Charles P. Pearson

THE SOUTHERN OSCILLATION INDEX AS A PREDICTOR OF THE PROBABILITY OF LOW STREAMFLOWS IN NEW ZEALAND

The Southern Oscillation index (SOI) can yield information about subsequent streamflows on the South Island of New Zealand; however, the relationship between streamflow and SOI may be nonlinear and heteroscedastic. To deal with such difficulties, the conditional probability of streamflows being below a critical magnitude, given a prior observation of SOI, can be considered a random variable, with its probability density function (pdf) estimated by Bayesian analysis of existing observations of streamflow and SOI. The conditional pdf can yield a probabilistic forecast of critically low streamflows given a precursor value of SOI. In the Clutha River basin of New Zealand, average austral summer inflow to the headwater lakes has an unconditional probability of nonexceedance of 360 m3/s of approximately 17%. However, during a moderate La Nina, average austral spring SOI = 12, the conditional probability of nonexceedance has an expected value of 55%. For an El Nino with a spring SOI of −12, the expected probability of nonexceedance is 18%; for a neutral SOI of 0, the expected probability is 10%. Thus, the probability of nonexceedance of seasonal streamflow can be seen to vary by a factor of more than 5 as a function of the SOI.

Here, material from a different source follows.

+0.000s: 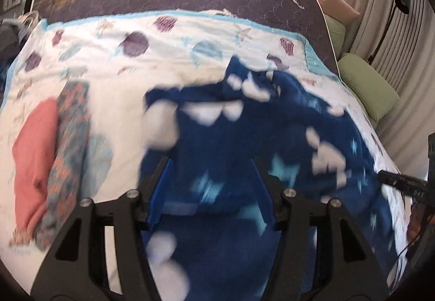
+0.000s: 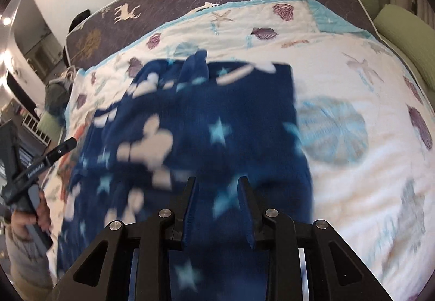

Prediction of summer inflows to lakes in the Southern Alps, New Zealand, using the spring Southern Oscillation Index

The relationship between the austral spring Southern Oscillation Index (SOI) and the austral summer runoff is investigated for a broad, contiguous region (20 000 km2) of the Southern Alps, New Zealand, representing 70% of the length of the Alps. Using a Bayesian method developed in an earlier study (Moss et al., 1994, Water Resour. Res., 30(10): 2717–2723), probabilities of summer inflows to alpine lakes when the spring Sol is positive (La Nina conditions) are shown to be significantly larger than in springs when SOI is neutral or negative (El Nino conditions). This has major economic significance because the lakes feed hydroelectric power plants that produce typically 43% of the electrical energy used in New Zealand. The lake inflows peak in spring and summer, and use of the available controlled storage must be scheduled carefully to meet power demands that peak in winter. We hypothesise that this occurs because in springs with La Nina conditions, there is a relative absence of snow accumulation, and hence less summer snowmelt.